In summary, the provided document is a 510(k) submission for an intervertebral body fusion device, focusing on substantial equivalence to predicate devices through technical and performance testing rather than clinical study results demonstrating efficacy against specific acceptance criteria for a diagnostic or AI-based device.

§ 888.3080 Intervertebral body fusion device.

(a)
Identification. An intervertebral body fusion device is an implanted single or multiple component spinal device made from a variety of materials, including titanium and polymers. The device is inserted into the intervertebral body space of the cervical or lumbosacral spine, and is intended for intervertebral body fusion.(b)

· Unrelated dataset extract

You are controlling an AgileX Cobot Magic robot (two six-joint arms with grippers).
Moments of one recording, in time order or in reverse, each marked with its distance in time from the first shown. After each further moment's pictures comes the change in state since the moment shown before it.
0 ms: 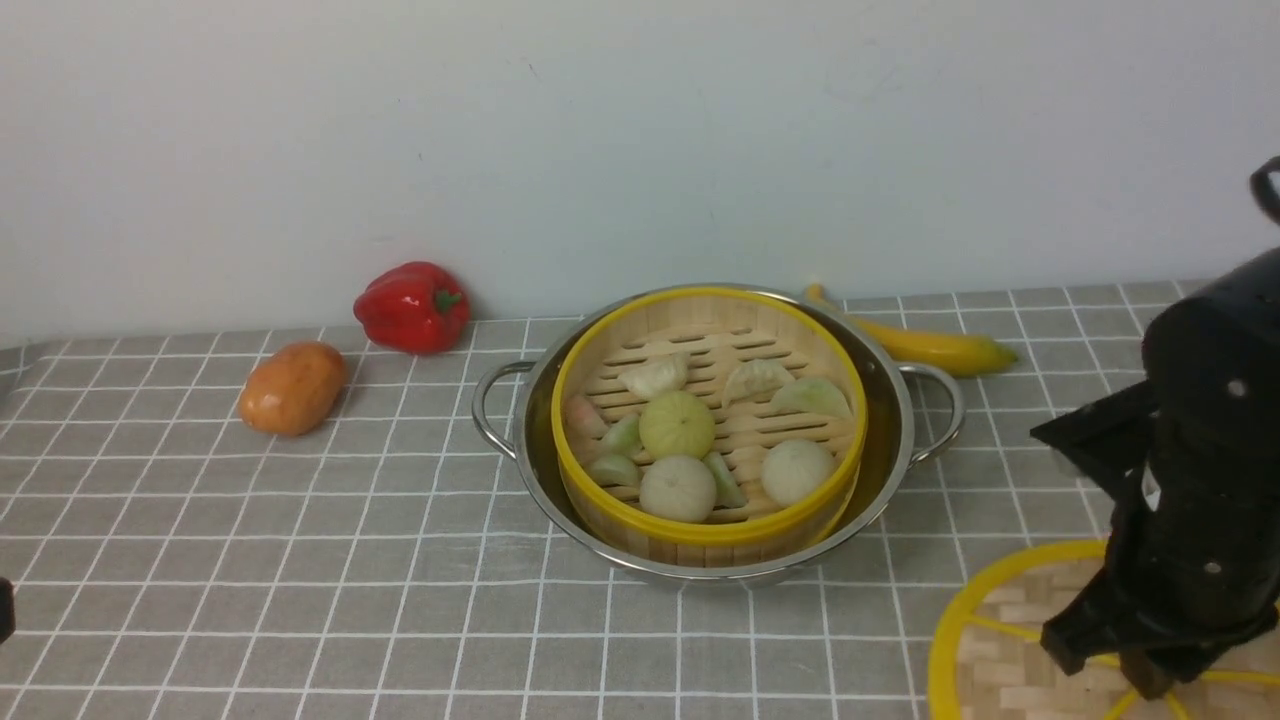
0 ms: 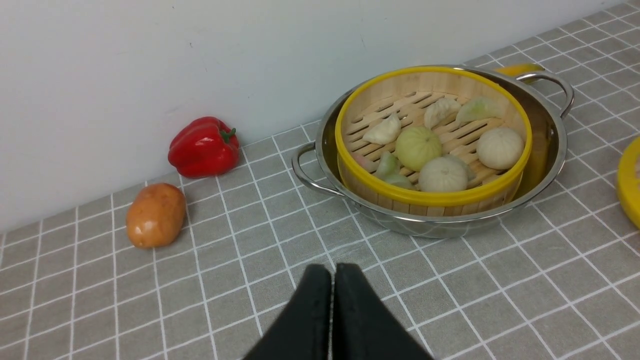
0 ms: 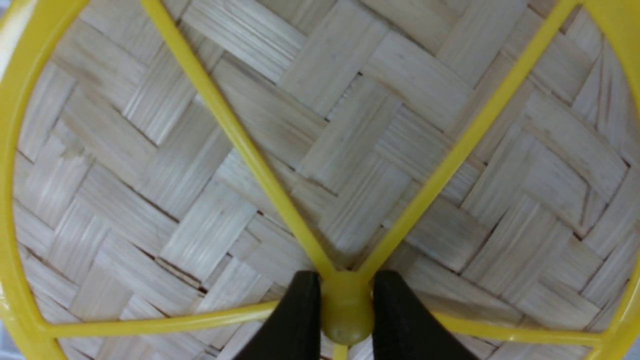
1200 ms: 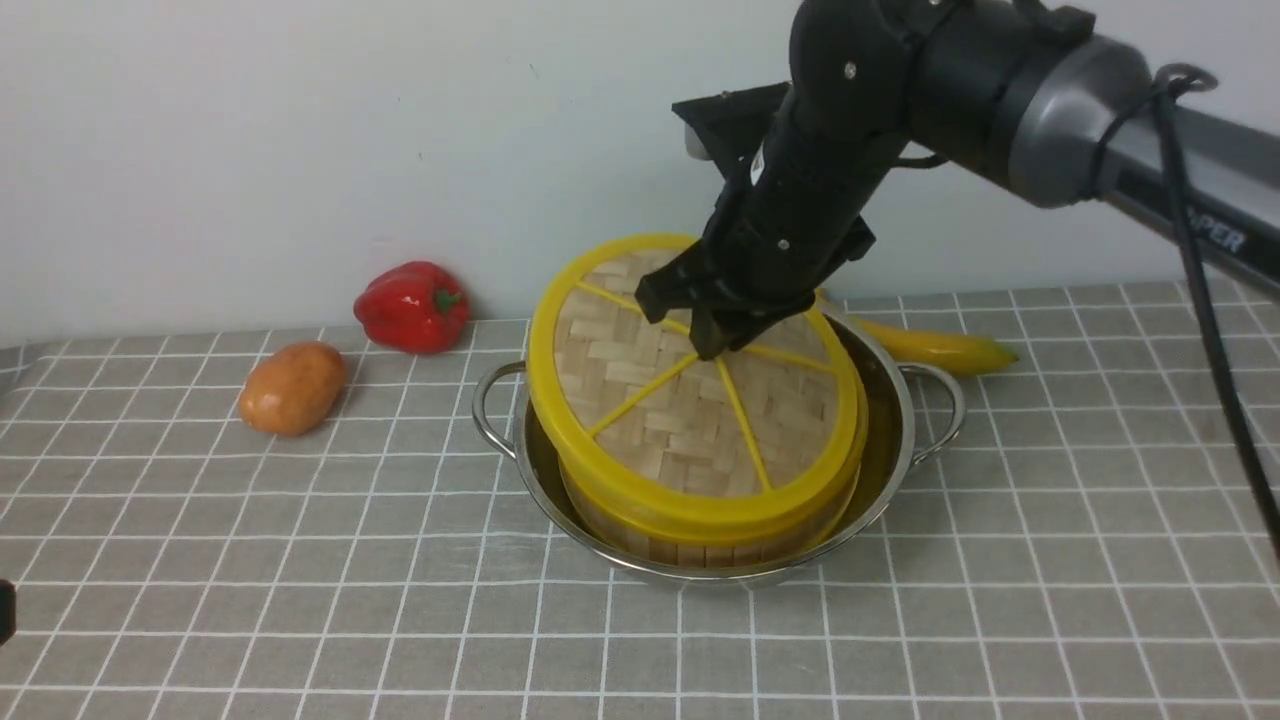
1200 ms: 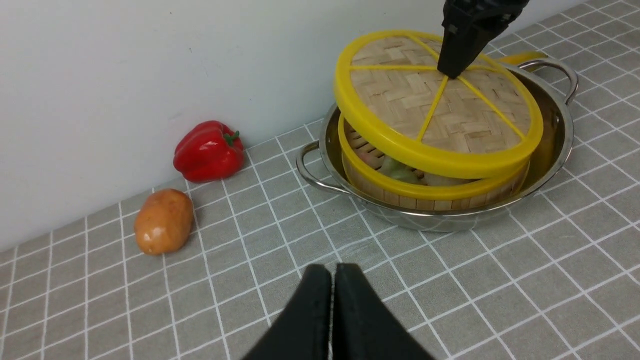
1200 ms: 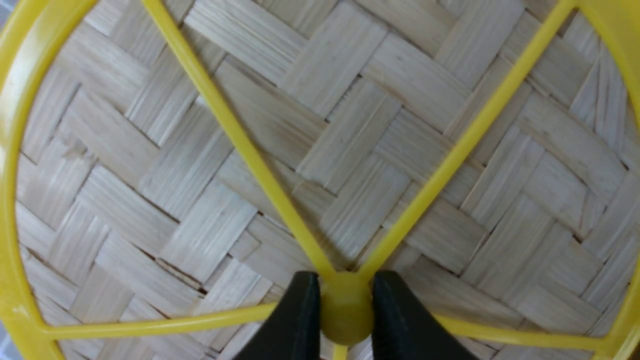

Classification. (1) Class II (special controls) for intervertebral body fusion devices that contain bone grafting material. The special control is the FDA guidance document entitled “Class II Special Controls Guidance Document: Intervertebral Body Fusion Device.” See § 888.1(e) for the availability of this guidance document.(2) Class III (premarket approval) for intervertebral body fusion devices that include any therapeutic biologic (e.g., bone morphogenic protein). Intervertebral body fusion devices that contain any therapeutic biologic require premarket approval.
(c)
Date premarket approval application (PMA) or notice of product development protocol (PDP) is required. Devices described in paragraph (b)(2) of this section shall have an approved PMA or a declared completed PDP in effect before being placed in commercial distribution.